龍護峰を回り込んでいるうちに一箇所だけ登り路かな?と思われるところを見つけておきました。それがここ。なんとなく踏み跡っぽく見えるじゃないですか。ここ以外にそれっぽいところはなかったので、これを登るしかありません。もう穴ぼこ怖いとか言ってられないのです。

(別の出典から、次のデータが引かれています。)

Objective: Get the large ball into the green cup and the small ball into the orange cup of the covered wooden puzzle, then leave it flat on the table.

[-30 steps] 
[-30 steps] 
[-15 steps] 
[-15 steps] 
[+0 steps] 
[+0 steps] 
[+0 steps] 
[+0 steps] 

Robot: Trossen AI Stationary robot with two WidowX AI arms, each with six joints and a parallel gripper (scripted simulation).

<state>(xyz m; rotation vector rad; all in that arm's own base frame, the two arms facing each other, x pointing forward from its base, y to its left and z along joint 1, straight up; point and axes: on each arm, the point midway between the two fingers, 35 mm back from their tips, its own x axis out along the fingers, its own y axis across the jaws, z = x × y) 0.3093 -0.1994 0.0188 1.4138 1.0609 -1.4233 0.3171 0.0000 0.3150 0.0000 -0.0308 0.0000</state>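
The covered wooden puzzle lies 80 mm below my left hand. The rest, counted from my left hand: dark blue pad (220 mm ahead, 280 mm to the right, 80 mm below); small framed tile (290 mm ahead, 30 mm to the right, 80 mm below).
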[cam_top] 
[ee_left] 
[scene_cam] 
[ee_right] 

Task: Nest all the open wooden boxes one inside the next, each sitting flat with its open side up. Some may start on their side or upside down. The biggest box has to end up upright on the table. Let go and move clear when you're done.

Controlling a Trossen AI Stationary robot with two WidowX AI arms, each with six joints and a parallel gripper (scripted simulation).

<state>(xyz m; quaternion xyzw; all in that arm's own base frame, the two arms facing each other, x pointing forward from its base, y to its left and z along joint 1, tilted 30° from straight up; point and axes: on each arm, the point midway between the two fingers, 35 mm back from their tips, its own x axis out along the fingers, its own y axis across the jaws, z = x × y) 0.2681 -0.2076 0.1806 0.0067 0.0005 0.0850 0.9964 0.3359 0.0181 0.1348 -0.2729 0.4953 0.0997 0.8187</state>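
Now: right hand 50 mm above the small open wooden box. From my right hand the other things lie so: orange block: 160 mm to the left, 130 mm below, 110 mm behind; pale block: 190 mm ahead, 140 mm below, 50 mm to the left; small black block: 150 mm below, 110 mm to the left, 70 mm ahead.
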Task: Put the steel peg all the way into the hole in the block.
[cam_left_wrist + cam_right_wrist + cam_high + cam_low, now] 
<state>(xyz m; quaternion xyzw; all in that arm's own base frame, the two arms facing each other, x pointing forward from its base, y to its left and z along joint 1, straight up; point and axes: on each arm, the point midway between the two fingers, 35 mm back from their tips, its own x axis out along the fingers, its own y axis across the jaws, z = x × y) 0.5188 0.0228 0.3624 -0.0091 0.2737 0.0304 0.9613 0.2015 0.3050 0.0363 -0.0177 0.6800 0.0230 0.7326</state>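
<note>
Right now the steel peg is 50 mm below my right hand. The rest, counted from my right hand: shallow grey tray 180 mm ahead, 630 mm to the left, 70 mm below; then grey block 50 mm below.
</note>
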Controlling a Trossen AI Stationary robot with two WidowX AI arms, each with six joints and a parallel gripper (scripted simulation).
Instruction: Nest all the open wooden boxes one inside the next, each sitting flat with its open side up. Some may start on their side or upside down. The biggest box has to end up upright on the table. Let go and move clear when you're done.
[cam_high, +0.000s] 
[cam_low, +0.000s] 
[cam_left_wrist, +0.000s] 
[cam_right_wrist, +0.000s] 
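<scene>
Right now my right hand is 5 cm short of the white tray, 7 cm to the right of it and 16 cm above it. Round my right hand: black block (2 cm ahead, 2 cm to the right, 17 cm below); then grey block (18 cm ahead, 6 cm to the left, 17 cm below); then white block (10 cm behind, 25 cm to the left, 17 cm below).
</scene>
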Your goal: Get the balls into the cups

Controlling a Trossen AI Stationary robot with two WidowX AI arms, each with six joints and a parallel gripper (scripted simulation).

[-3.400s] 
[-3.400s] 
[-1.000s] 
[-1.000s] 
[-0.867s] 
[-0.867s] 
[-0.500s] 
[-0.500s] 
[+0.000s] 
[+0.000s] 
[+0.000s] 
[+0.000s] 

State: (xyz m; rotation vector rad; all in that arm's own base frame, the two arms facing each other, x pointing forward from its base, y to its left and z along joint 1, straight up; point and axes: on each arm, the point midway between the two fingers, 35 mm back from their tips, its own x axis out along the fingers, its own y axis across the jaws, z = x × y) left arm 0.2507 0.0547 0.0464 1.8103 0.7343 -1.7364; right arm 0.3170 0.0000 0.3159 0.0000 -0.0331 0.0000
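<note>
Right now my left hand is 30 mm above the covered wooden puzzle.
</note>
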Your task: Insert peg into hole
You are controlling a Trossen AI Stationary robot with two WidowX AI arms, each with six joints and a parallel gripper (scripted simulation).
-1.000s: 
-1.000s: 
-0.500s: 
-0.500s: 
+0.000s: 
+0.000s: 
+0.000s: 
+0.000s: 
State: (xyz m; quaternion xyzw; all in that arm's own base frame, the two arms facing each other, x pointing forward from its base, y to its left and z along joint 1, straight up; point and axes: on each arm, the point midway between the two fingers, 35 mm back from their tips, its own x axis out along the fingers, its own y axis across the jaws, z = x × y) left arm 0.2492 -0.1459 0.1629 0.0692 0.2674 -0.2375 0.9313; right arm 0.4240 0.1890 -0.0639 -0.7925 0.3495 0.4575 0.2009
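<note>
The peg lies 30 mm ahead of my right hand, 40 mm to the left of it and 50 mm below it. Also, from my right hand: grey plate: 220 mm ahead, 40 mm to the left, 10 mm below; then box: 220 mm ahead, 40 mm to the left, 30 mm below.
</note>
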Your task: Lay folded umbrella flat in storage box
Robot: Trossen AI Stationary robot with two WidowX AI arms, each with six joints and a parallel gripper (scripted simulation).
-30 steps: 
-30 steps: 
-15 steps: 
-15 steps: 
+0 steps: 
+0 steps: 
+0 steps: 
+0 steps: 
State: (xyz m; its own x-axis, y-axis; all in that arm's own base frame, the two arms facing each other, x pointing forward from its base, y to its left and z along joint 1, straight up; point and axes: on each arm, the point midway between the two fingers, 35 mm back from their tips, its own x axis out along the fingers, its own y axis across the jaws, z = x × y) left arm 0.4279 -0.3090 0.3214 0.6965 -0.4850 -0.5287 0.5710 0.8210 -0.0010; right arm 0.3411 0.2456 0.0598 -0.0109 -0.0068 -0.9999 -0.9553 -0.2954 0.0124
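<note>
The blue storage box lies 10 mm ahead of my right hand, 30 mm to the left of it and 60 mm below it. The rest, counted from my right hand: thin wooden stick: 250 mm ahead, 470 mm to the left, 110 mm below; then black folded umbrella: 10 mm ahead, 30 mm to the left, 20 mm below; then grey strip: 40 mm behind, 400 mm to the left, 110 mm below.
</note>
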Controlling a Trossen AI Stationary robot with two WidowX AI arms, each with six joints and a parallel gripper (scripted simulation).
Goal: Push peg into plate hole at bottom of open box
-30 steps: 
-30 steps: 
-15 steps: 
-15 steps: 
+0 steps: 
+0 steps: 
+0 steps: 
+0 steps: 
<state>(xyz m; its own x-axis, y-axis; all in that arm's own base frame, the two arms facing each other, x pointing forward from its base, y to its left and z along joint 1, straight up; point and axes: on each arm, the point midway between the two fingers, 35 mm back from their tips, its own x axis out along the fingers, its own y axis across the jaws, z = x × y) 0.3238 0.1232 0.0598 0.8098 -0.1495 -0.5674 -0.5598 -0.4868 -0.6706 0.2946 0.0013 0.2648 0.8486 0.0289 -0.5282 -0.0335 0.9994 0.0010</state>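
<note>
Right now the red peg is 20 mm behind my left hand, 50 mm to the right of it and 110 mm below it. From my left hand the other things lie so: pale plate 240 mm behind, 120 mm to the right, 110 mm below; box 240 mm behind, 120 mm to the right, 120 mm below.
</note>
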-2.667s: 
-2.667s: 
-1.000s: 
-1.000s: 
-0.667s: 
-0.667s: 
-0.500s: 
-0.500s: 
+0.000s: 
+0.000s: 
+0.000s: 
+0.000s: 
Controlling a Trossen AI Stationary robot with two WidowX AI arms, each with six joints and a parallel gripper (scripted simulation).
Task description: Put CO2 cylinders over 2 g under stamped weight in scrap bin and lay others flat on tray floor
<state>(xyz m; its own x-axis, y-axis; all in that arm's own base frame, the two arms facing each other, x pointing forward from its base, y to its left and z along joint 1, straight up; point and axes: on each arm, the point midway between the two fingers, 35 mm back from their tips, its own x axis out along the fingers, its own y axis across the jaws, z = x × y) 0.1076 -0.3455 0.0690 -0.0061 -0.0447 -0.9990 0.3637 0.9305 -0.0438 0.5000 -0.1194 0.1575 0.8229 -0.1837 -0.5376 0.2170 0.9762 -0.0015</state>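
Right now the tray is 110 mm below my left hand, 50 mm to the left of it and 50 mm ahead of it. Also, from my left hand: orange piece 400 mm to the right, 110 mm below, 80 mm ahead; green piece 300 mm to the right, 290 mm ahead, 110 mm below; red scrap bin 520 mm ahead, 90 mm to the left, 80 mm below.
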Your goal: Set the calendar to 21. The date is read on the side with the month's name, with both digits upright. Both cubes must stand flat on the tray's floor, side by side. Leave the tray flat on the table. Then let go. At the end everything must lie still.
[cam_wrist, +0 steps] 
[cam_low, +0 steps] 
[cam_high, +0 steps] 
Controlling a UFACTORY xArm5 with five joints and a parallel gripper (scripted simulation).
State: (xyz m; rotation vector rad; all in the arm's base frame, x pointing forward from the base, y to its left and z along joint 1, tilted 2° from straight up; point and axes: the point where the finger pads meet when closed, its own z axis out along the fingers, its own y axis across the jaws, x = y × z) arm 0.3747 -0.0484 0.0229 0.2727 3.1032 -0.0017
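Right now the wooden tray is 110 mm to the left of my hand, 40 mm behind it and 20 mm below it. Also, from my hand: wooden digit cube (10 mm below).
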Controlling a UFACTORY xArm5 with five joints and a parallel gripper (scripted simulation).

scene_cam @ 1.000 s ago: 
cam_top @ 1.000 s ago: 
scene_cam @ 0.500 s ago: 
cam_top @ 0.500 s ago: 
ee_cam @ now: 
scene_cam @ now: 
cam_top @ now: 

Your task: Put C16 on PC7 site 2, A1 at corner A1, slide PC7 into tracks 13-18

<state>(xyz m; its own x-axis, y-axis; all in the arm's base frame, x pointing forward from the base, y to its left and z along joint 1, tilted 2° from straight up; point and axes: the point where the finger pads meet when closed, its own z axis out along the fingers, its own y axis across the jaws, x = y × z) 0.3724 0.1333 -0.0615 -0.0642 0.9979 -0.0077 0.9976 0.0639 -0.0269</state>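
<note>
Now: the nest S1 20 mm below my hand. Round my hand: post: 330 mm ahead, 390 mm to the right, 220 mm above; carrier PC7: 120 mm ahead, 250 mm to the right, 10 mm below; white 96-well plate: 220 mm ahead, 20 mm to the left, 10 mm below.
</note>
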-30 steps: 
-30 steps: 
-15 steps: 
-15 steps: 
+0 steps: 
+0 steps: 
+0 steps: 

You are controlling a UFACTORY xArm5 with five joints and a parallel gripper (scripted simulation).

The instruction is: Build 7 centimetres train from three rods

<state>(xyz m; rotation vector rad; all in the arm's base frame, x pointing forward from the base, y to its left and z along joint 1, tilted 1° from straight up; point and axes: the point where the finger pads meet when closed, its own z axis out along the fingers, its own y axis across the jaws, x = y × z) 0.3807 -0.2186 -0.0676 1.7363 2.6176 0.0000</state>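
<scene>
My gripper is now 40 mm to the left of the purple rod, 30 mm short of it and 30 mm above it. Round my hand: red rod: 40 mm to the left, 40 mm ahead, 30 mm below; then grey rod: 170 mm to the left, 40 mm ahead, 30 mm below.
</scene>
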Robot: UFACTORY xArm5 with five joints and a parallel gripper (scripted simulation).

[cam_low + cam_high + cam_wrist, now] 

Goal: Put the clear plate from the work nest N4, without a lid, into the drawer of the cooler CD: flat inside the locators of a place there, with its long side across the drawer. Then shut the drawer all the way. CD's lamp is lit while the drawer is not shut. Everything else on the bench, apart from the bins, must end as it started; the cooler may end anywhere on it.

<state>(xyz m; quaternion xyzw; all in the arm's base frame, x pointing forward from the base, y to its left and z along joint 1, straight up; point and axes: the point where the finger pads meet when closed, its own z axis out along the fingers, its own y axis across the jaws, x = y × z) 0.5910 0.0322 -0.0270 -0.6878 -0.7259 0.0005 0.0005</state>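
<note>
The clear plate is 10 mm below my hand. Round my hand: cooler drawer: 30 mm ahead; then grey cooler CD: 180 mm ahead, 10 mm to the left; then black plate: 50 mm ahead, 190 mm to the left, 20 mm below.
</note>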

※ 実は完全に来すぎたと言っていた防火線をさらに進んで、龍護峰を3/4周回り込めば明確な踏み跡が現れます。2回目に山頂に登ってから気が付きました。後の祭りです。

なんか違うとこだったみたいwww
なんか違うとこだったみたいwww

山頂に着きましたが、なんか登り口が違ったみたいです。
危なかったねw

今日のルート

家族旅行村~龍護峰~西の西山~龍護峰
家族旅行村~龍護峰~西の西山~龍護峰

スタートの家族旅行村から左下の龍護峰までは緩やかな丘を登って行く1.2kmの行程。カルスト台地の端にたつ龍護峰は425.5mの低山だが、視界を遮るものがなく、秋吉台の丘陵を見渡すことができる。山焼き2週間後に龍護峰まで歩いてみたが、ルート沿いを行く限り靴が汚れることはなかった。
少し遠回りをするなら、龍護峰からおはち山を越えて西の西山の手前で家族旅行村に戻ると良い。今回は山焼きのために作られた防火線を見つけたので、西の西山から防火線を通って龍護峰まで戻ってみた。これはおそらくこの時期ならではのコースで、あの綺麗に刈られた防火線も6月には草が茂ってることだろう。
季節の風物詩というところかな。なかなか良い経験でした。

さあ、お家に帰ろう
さあ、お家に帰ろう

ワクワクしてたり、ちょっと危険かもと思ってる間は忘れているのですが、山頂に着いたとたんにお腹が減ったよ。今度は寄り道せずに家に帰ろう。